What lines in the records below hold the string "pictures"? Please show them.

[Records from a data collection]
:::
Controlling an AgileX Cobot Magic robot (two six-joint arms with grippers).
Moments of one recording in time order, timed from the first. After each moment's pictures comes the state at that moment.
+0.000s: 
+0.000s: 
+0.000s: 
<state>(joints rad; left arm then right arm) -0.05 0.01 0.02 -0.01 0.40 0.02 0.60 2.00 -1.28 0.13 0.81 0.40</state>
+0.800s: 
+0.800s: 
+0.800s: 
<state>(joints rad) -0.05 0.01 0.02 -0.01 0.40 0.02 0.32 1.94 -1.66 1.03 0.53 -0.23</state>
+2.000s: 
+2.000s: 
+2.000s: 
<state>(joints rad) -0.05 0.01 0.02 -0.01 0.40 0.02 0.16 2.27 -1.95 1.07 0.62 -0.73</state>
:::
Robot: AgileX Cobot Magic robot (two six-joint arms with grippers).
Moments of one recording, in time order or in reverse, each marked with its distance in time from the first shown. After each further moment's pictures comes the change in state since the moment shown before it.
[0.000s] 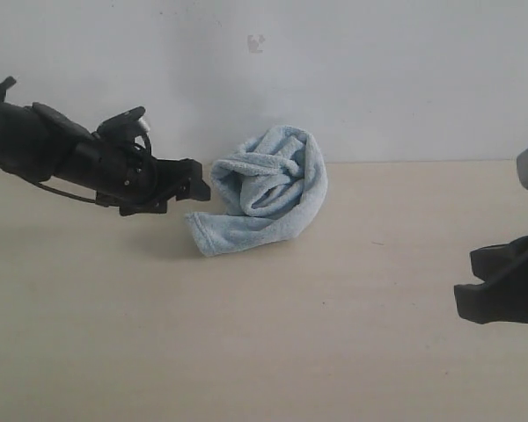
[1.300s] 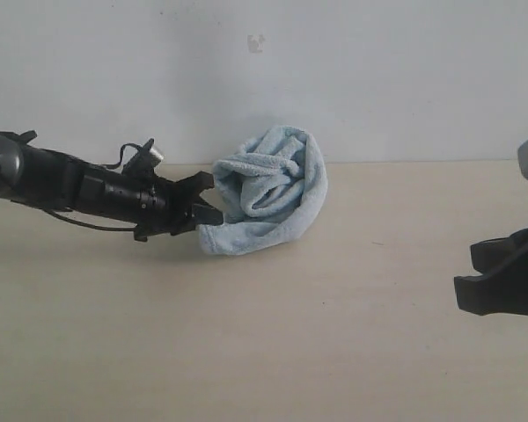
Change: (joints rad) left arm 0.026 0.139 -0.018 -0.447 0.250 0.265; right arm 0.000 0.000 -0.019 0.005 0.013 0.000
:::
* **Expected answer**:
Moments of one recording in time order, timed from the first. After each moment's pictures comes the state at that moment.
Moments of one recording, in time order or in reverse, each marked with its distance in time from the first shown. After each further moment's pictures comes the change in state since the moment shown before it.

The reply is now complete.